Why it works: At every step, we take exactly one child from each skill. By iterating up to the minimum count among the three skill groups, we guarantee that we never exceed the available number of children in any skill. This produces the maximal number of valid teams, and since we track indices directly, output correctness is preserved.
Python Solution
import sys
input = sys.stdin.readline
n = int(input())
skills = list(map(int, input().split()))
prog = []
maths = []
pe = []
for idx, s in enumerate(skills, 1):
if s == 1:
prog.append(idx)
elif s == 2:
maths.append(idx)
else:
pe.append(idx)
w = min(len(prog), len(maths), len(pe))
print(w)
for i in range(w):
print(prog[i], maths[i], pe[i])
The solution reads the number of children and their skills. It separates indices into three lists based on skill. It then calculates the maximum number of teams as the minimum of the lengths of the three lists. Finally, it prints w and outputs each team by taking one index from each skill list in order. Using 1-based indexing is crucial because the problem requires it.
Worked Examples
Sample Input 1:
7
1 3 1 3 2 1 2
| prog | maths | pe | w | Teams formed |
|---|---|---|---|---|
| [1,3,6] | [5,7] | [2,4] | min(3,2,2)=2 | (1,5,2), (3,7,4) |
We take two teams, because the smallest skill group (maths and pe) has 2 children each. The table shows how indices are picked sequentially from each list.
Sample Input 2:
4
1 1 2 3
| prog | maths | pe | w | Teams formed |
|---|---|---|---|---|
| [1,2] | [3] | [4] | min(2,1,1)=1 | (1,3,4) |
Only one team can be formed, limited by the number of mathematicians and sportsmen.
Complexity Analysis
| Measure | Complexity | Explanation |
|---|---|---|
| Time | O(n) | We iterate through the list of children once to separate indices, then iterate up to w (≤ n) to form teams. |
| Space | O(n) | We store indices in three separate lists, each up to n elements in total. |
The solution easily fits within the 1-second time limit for n ≤ 5000 and memory limit of 256 MB.
Test Cases
import sys, io
def run(inp: str) -> str:
sys.stdin = io.StringIO(inp)
output = io.StringIO()
sys.stdout = output
# solution
n = int(input())
skills = list(map(int, input().split()))
prog, maths, pe = [], [], []
for idx, s in enumerate(skills, 1):
if s == 1:
prog.append(idx)
elif s == 2:
maths.append(idx)
else:
pe.append(idx)
w = min(len(prog), len(maths), len(pe))
print(w)
for i in range(w):
print(prog[i], maths[i], pe[i])
return output.getvalue().strip()
# provided sample
assert run("7\n1 3 1 3 2 1 2\n") == "2\n1 5 2\n3 7 4", "sample 1"
# custom cases
assert run("4\n1 1 2 3\n") == "1\n1 3 4", "minimum teams"

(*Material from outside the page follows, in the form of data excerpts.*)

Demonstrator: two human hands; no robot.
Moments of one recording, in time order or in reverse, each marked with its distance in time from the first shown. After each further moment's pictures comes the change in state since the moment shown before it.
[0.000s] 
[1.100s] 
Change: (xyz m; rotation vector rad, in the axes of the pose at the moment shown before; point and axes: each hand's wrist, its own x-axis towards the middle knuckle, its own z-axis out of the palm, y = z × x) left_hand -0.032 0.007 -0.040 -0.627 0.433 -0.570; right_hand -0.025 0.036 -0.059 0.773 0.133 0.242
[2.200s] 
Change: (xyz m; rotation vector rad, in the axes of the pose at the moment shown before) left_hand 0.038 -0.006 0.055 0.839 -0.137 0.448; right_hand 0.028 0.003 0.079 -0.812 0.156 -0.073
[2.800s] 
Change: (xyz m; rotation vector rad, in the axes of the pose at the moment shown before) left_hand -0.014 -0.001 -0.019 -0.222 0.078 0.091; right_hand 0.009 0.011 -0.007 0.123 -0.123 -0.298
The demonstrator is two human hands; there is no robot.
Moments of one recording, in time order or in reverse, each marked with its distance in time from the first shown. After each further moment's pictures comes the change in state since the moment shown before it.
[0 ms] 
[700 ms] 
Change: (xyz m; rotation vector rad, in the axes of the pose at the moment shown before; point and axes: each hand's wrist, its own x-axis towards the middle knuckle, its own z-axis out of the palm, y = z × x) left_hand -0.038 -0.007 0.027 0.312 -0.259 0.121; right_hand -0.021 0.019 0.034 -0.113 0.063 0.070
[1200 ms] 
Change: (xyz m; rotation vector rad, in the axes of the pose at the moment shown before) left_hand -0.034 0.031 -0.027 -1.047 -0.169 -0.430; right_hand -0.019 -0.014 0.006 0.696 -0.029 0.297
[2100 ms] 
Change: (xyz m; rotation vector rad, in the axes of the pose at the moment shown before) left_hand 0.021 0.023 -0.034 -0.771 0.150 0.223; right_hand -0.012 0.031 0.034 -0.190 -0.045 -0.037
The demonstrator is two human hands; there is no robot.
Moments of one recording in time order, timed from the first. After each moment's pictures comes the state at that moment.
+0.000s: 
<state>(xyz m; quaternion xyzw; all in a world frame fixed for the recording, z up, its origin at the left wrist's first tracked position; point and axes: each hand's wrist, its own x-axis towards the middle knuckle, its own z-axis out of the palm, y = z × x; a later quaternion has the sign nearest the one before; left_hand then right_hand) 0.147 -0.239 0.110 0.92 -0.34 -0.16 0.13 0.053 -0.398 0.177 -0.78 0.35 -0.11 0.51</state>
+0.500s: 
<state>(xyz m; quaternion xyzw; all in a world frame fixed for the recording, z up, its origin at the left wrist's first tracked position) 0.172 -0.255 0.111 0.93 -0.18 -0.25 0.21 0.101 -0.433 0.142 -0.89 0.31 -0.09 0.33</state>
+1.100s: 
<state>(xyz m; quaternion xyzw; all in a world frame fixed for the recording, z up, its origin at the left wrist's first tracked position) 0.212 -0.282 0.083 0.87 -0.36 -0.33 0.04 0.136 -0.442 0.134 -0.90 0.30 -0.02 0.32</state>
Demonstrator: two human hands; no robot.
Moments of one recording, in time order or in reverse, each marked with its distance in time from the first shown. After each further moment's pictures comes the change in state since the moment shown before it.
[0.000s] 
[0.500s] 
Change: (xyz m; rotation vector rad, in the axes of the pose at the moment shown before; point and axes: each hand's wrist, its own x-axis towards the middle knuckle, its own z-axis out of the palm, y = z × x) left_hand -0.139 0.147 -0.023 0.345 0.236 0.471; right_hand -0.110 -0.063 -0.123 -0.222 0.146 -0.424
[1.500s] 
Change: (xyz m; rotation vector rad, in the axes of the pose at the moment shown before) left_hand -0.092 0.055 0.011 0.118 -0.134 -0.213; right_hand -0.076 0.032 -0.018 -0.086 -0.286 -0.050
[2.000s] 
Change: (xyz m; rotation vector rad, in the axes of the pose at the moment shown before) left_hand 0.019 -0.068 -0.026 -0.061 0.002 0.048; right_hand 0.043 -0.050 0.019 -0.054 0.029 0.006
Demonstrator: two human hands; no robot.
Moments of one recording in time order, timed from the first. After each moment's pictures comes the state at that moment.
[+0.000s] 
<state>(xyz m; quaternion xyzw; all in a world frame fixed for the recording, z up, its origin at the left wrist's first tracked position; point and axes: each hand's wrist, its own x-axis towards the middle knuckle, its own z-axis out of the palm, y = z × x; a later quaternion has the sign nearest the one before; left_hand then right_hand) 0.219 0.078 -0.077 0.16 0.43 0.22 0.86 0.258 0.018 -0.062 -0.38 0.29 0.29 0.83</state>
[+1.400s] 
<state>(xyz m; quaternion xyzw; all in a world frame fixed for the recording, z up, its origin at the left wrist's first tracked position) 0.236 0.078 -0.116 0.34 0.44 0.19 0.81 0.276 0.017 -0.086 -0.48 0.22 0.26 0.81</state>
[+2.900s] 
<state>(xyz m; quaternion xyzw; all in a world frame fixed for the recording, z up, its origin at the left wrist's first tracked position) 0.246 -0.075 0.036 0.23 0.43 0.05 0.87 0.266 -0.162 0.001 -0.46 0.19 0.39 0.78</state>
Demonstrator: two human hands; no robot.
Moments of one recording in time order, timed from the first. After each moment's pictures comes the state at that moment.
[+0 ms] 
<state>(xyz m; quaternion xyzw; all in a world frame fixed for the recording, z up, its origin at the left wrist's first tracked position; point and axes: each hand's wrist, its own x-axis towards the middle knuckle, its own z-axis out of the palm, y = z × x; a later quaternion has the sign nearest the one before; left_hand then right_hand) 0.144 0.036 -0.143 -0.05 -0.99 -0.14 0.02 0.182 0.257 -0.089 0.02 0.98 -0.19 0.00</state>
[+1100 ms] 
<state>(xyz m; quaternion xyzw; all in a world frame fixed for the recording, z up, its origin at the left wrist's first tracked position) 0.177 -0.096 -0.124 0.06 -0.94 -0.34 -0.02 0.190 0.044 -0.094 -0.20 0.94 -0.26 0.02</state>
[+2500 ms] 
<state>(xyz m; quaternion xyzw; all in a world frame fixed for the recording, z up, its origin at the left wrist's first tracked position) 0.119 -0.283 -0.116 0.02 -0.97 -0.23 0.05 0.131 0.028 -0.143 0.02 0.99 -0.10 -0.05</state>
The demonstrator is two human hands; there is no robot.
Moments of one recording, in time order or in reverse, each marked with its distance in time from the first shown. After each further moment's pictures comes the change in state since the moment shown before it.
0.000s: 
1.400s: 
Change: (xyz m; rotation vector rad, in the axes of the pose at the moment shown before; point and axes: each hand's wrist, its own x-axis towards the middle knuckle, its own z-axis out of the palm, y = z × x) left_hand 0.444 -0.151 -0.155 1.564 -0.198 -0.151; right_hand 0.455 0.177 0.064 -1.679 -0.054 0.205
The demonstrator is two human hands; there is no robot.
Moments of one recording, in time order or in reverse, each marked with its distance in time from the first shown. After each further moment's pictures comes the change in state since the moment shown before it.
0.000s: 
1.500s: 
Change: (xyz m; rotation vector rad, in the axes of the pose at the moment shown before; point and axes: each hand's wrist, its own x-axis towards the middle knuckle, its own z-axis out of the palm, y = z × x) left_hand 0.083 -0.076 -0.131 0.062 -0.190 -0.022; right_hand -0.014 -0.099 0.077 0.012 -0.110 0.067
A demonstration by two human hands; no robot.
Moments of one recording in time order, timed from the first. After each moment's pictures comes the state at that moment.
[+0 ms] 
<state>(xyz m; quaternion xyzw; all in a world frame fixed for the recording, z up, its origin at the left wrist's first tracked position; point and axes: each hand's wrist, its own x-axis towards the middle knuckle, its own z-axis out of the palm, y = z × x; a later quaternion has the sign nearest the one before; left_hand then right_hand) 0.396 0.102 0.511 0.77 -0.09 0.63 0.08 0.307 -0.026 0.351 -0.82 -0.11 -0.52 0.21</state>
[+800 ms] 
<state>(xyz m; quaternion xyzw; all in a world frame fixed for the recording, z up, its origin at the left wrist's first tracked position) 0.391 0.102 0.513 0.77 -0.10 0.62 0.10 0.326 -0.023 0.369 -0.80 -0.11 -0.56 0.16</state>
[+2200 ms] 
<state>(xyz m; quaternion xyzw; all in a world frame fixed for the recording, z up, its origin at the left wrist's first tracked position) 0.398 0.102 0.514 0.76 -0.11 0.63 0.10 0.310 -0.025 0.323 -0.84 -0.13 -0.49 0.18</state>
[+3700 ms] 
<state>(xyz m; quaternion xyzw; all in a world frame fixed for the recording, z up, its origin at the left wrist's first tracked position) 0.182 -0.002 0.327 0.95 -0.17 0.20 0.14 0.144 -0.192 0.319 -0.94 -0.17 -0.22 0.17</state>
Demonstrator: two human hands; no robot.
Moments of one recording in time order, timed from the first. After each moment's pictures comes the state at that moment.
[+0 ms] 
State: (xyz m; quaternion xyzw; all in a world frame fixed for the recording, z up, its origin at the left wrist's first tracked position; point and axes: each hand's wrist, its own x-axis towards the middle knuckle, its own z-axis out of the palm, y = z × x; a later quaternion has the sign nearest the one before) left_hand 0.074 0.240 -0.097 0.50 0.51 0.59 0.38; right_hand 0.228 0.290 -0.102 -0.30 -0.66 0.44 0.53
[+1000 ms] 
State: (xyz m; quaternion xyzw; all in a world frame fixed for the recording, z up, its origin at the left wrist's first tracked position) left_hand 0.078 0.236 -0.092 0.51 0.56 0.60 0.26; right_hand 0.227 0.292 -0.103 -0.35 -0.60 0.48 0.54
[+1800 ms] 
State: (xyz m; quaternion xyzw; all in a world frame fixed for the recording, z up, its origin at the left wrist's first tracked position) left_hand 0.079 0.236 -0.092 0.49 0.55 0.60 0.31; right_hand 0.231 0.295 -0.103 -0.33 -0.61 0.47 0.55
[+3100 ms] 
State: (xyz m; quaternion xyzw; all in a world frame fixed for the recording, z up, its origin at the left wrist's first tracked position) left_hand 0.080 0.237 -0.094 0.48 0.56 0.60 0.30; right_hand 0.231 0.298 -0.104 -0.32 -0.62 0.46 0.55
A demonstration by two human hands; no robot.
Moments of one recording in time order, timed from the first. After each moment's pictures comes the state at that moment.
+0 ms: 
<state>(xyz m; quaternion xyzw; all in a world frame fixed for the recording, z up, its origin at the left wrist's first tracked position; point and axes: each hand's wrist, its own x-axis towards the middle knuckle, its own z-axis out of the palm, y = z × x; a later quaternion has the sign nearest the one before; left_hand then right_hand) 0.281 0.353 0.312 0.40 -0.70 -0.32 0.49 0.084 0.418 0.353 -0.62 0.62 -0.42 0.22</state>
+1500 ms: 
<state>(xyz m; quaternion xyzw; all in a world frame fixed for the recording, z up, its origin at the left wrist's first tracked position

assert run("6\n1 1 1 2 2 3\n") == "1\n1 4 6", "one team only"
assert run("3\n1 2 3\n") == "1\n1 2 3", "exactly one team"
assert run("5\n1 2 3 1 2\n") == "1\n1 2 3", "extra children in skill groups"
| Test input | Expected output | What it validates |
|---|---|---|
| 4\n1 1 2 3 | 1\n1 3 4 | Only one team can be formed |
| 6\n1 1 1 2 2 3 | 1\n1 4 6 | Minimal number determines teams |
| 3\n1 2 3 | 1\n1 2 3 | Single team edge case |
| 5\n1 2 3 1 2 | 1\n1 2 3 | Extra children do not create additional teams |
Edge Cases
If one skill has no children, for example 3\n1 1 2, then the lists become prog=[1,2], maths=[3], pe=[]. The minimum of the lengths is 0, so no team can be formed. The algorithm correctly prints 0. This handles the edge case without any extra checks because the min operation naturally enforces it.